Cómo organizar muebles en una sala de estar pequeña

Los diseños en salas de estar pequeñas a menudo se ven paralizados por el instinto de colocar cada mueble contra el perímetro. Esto crea un centro hueco que resalta la falta de espacio en el suelo en lugar de utilizarlo. Una habitación bien organizada trata el suelo como un lienzo donde los muebles crean una zona de conversación deliberada e íntima, dejando que los bordes de la habitación respiren. El buen diseño en una huella compacta se basa en las líneas de visión y la escala. Cuando mueves piezas más grandes hacia el centro o las anclas con una alfombra, defines el propósito de la habitación sin abarrotar las paredes. Lograr un aspecto profesional tiene menos que ver con comprar muebles más pequeños y más con elegir piezas que permitan que la luz se mueva por la habitación mientras cumplen múltiples funciones.

  1. Ancla al punto focal. Identifica el punto focal de la habitación, ya sea una chimenea, una ventana o la consola multimedia. Coloca tu mueble más grande, generalmente el sofá, directamente de frente o perpendicular a este punto para establecer la gravedad de la habitación.

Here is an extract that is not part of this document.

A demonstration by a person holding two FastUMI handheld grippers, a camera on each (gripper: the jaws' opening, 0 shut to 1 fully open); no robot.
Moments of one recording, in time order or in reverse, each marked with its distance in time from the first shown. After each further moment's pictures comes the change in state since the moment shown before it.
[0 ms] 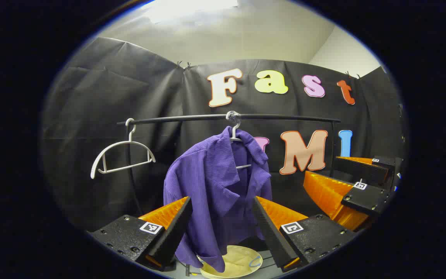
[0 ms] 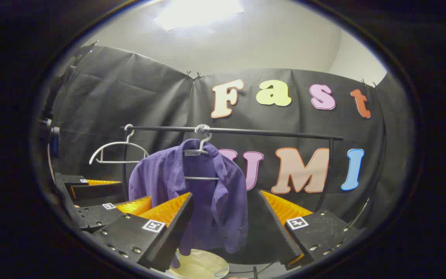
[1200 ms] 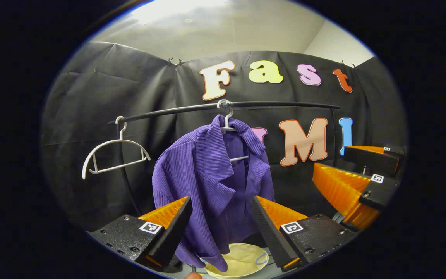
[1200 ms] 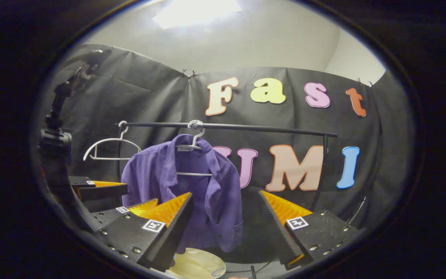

  2. Define tu isla de asientos. Coloca una alfombra lo suficientemente grande como para que al menos las patas delanteras de todas las piezas principales de asiento descansen sobre ella. Esto une físicamente los muebles en una sola isla, haciendo que el espacio se sienta unificado en lugar de disperso.
  3. Despeja primero los pasillos. Camina por la habitación y asegúrate de que haya un camino claro y despejado entre los puntos de entrada. Si tienes que moverte de lado para cruzar la habitación, tus muebles son demasiado grandes o están mal colocados.
  4. Elige muebles con patas. Reemplaza sofás con base sólida o gabinetes pesados y voluminosos con piezas que se asientan sobre patas visibles. Ver el suelo continuar debajo de los muebles engaña al ojo para que perciba la habitación como más grande de lo que es.
  5. Siempre dirige la mirada hacia arriba. Monta estanterías o arte a una altura superior a la altura de los ojos para dirigir la mirada hacia arriba. Esto obliga al ojo a reconocer el volumen vertical de la habitación en lugar de centrarse únicamente en el estrecho espacio del suelo.
  6. Resta el material pequeño. Retira los objetos decorativos pequeños y redundantes que abarrotan las superficies. En habitaciones pequeñas, menos objetos, pero más grandes, crean un aspecto más limpio que una colección de muchas baratijas pequeñas.